Meine Frau setzte ihren Feldzug derweil fort, indem sie noch zwei Hortensien ausgrub, die jetzt mit nacktem Ballen hinterm Schuppen rumliegen, ihr Schicksal ist ungewiss. „Du mochtest doch Hortensien“, sagte ich ein wenig hilflos. „Sehen immer gleich aus“, murmelte meine Frau, setzte noch einen Rhododendron um und zwei Weigelien. Dann verschwand sie im Gartencenter.

Zurück kam sie mit sechs Rosen und einem Hibiskus. Im Gartencenter räumen sie nämlich jetzt den Freilandbereich, da kann man einiges billig schießen, mehr als wir brauchen können.

„Ich hab’ dir nie einen Rosengarten versprochen“, zitierte ich den Pyschiatrieklassiker aus den 60ern, pfiff anschließend „I Never Promised you a Rose Garden“, um sie ein wenig vom Garten abzulenken. „Ich will was Neues“, beharrte meine Frau.
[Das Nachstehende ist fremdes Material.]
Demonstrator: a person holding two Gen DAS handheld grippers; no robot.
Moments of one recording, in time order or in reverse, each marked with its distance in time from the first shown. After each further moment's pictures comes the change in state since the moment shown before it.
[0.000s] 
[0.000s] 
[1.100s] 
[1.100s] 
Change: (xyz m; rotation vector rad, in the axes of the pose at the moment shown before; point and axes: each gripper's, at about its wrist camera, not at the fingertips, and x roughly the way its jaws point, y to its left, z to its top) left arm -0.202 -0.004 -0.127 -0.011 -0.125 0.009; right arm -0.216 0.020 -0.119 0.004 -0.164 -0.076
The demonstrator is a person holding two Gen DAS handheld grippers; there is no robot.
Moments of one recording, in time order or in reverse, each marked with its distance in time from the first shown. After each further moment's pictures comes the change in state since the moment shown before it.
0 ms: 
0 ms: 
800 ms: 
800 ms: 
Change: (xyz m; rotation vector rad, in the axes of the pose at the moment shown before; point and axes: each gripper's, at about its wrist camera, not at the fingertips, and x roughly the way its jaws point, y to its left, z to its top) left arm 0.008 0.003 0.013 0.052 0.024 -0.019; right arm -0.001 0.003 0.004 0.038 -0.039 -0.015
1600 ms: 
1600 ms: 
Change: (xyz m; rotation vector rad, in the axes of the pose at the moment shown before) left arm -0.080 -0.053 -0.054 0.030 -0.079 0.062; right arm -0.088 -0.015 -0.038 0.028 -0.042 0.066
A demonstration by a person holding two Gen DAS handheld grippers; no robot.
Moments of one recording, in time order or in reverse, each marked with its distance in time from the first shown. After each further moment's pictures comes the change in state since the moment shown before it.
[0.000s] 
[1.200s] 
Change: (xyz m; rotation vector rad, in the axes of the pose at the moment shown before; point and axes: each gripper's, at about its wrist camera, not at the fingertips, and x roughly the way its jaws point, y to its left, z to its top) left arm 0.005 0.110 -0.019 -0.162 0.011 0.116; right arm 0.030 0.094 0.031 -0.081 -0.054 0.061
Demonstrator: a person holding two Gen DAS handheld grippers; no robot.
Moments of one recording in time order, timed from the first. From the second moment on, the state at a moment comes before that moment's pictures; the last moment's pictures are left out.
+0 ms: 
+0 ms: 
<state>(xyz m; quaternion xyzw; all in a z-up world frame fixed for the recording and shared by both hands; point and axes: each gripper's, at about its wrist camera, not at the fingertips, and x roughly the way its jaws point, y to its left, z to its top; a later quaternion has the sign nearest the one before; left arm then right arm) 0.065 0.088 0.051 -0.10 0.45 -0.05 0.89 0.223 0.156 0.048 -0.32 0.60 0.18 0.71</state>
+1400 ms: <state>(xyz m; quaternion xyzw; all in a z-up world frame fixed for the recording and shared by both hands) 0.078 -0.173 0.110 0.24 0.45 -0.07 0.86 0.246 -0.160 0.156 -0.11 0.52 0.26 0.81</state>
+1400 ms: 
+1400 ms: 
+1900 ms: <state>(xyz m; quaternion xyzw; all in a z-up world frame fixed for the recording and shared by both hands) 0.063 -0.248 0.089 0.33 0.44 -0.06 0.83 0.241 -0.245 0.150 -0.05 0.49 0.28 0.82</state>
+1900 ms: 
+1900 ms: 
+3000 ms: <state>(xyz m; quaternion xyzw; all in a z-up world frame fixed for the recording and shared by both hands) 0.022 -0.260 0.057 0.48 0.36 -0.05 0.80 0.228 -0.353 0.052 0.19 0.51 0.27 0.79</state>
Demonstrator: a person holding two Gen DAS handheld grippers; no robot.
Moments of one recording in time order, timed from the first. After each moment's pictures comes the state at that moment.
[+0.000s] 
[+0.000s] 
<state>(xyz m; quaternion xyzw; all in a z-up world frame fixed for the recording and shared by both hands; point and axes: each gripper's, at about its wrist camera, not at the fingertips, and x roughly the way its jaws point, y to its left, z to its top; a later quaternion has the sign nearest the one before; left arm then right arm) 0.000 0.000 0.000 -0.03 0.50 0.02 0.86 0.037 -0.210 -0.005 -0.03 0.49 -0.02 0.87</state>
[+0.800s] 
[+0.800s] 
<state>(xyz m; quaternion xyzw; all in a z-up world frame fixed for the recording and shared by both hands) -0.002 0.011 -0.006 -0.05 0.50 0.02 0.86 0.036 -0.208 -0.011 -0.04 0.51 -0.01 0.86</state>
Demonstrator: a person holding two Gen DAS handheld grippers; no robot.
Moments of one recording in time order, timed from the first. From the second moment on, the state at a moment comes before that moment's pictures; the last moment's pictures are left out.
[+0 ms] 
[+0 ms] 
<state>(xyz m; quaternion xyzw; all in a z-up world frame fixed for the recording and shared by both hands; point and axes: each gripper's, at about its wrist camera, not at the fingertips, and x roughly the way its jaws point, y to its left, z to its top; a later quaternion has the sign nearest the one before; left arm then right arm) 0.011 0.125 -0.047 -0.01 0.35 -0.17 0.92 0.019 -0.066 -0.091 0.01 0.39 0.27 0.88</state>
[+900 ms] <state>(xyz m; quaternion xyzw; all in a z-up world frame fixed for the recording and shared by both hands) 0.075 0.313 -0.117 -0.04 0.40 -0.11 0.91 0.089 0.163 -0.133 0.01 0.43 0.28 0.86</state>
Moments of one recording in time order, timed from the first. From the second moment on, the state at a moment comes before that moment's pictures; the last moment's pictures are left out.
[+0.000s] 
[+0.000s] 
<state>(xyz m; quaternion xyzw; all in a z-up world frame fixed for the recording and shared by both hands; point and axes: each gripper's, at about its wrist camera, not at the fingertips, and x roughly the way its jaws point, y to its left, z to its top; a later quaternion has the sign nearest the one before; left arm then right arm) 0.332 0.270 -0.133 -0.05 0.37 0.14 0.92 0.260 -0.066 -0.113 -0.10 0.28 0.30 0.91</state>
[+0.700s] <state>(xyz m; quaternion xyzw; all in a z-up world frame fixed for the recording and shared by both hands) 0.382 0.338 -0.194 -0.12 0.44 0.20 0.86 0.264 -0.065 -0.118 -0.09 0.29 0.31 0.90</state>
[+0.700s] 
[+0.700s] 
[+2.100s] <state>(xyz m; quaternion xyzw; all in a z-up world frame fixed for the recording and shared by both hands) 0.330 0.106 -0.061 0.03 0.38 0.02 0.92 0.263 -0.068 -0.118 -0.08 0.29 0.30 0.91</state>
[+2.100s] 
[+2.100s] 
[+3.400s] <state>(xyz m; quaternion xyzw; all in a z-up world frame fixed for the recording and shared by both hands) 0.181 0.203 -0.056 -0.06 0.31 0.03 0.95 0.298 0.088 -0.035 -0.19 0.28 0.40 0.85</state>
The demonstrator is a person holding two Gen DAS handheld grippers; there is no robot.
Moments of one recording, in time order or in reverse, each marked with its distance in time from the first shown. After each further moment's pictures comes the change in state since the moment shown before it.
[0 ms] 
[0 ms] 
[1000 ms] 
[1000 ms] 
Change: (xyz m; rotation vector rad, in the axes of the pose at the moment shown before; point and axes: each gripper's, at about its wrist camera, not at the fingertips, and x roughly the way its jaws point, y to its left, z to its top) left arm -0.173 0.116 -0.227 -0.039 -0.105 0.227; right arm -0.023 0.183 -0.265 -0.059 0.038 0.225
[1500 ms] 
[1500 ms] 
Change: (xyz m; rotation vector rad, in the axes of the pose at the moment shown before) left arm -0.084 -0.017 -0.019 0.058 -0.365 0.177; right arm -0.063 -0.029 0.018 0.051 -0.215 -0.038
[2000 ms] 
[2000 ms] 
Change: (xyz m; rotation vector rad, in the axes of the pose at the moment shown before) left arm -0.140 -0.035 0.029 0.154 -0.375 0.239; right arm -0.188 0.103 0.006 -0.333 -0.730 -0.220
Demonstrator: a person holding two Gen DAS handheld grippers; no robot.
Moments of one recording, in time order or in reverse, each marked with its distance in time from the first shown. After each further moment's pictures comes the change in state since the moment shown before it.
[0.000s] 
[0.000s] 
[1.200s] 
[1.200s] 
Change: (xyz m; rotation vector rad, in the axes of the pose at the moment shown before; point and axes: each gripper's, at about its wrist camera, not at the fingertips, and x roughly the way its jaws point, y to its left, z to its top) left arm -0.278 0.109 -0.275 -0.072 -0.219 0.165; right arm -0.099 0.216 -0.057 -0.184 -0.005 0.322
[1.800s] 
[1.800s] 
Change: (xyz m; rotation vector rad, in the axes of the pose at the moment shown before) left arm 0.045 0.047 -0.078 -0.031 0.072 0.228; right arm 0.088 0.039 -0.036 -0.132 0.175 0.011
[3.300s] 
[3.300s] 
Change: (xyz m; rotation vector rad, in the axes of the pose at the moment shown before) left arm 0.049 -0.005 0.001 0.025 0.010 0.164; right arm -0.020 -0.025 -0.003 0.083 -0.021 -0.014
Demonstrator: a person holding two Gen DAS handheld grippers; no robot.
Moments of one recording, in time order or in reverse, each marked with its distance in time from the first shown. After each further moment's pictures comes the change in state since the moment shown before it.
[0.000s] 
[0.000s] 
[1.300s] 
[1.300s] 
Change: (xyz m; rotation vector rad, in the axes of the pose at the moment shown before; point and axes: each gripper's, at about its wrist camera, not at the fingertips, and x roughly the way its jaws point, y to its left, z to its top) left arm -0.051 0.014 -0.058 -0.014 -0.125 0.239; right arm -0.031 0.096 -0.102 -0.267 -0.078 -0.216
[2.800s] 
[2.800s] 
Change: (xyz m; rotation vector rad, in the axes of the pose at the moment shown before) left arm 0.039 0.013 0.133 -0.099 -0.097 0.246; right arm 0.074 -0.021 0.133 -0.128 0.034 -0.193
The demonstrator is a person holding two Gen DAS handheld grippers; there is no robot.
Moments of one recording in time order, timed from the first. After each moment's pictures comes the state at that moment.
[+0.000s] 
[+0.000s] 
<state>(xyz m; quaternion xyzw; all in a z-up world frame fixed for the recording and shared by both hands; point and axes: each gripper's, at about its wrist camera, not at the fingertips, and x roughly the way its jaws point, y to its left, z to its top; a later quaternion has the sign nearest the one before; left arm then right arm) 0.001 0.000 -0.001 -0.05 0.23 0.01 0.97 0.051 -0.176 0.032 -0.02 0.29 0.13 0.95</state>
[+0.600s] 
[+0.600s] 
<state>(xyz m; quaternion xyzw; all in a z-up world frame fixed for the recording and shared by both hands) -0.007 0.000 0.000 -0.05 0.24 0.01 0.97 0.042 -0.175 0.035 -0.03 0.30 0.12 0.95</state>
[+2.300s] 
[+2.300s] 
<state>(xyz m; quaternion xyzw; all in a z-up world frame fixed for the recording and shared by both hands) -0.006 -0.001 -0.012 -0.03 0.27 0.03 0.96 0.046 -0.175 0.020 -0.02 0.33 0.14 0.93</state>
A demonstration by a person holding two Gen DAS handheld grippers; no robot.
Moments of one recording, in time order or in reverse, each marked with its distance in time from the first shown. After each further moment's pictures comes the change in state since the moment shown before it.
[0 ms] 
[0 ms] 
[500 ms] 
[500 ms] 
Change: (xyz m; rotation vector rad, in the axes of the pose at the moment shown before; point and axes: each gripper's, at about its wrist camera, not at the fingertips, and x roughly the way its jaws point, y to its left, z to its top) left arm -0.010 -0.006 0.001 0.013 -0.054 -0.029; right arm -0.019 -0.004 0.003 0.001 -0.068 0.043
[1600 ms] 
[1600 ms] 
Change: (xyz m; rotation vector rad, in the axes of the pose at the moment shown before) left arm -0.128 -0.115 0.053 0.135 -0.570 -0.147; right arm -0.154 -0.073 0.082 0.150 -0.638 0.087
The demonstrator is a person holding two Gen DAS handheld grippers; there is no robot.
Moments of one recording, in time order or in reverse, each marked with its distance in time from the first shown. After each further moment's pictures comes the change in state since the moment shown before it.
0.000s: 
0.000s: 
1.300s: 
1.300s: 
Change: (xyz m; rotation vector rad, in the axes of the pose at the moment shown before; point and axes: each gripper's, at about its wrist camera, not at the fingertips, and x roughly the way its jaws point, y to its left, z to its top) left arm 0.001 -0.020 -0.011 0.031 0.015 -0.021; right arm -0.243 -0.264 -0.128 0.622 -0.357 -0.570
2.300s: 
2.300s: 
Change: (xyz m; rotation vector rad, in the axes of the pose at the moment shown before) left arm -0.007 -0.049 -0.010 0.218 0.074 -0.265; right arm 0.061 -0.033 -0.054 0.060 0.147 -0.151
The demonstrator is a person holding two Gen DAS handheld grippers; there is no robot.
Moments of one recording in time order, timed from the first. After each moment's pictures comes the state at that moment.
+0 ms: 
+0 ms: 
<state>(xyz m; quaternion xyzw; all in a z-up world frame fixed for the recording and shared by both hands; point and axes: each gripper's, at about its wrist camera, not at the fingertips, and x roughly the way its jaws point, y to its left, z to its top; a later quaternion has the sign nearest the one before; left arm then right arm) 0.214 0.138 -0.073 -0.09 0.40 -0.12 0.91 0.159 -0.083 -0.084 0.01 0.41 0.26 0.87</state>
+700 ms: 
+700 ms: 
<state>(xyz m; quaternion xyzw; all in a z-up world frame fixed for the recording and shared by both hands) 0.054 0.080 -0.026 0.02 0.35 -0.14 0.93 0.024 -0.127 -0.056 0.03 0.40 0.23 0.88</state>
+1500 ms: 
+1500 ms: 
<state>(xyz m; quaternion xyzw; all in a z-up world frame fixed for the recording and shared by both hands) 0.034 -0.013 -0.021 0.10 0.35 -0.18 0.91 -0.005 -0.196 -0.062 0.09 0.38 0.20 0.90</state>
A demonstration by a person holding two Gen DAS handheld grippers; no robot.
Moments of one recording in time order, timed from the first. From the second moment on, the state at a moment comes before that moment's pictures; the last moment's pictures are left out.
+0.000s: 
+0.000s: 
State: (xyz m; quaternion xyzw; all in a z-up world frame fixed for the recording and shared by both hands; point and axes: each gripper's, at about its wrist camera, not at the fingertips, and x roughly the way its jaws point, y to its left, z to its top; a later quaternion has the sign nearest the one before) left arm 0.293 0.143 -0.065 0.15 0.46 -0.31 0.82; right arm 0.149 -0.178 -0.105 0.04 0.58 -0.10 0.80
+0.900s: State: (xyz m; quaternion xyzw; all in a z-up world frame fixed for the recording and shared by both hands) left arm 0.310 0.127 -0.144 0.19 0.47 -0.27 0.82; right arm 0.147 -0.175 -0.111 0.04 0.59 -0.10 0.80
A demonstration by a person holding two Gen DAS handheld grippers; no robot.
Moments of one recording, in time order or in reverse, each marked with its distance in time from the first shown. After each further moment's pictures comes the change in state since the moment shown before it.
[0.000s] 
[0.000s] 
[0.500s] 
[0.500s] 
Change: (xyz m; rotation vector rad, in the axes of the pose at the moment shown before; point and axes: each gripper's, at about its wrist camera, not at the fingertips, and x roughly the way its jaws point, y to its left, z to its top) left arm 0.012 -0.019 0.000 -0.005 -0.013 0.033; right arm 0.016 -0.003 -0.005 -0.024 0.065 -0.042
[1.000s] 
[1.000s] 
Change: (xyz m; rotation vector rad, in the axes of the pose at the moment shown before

Außerdem hatte sie auf „Mein-schöner-Garten.de“ gelesen, dass die Qualität der Rosen im Handel jetzt besser sei als im Frühjahr, wenn sie den ganzen Winter im Kühlhaus verbracht hätten. Und der Herbst ist auch eine gute Rosen-Pflanzzeit.

„Aber die Hortensien“, unternahm ich noch einen Versuch, „Leberwurst“, erwiderte sie, „sehen aus wie Leberwurst“. Tatsächlich waren sie inzwischen reichlich verblichen, was man ihnen aber nicht wirklich vorwerfen kann, wie ich finde, ist halt so im Herbst.

Und dann sagte ich diesen Satz: „Ich seh’ doch auch immer gleich aus!“ Meine Frau stutzte kurz, sagte „ja“, und fügte noch hinzu, „dafür ziehst du immer wieder mal ein neues Hemd an.“ Ich guckte rüber zur Biotonne, wo der zerstückelte Kirschlorbeer lag.

Jetzt wird vielleicht verständlich, warum ich ein wenig nervös bin. Und anfange, über einen Besuch im Fitnessstudio nachzudenken.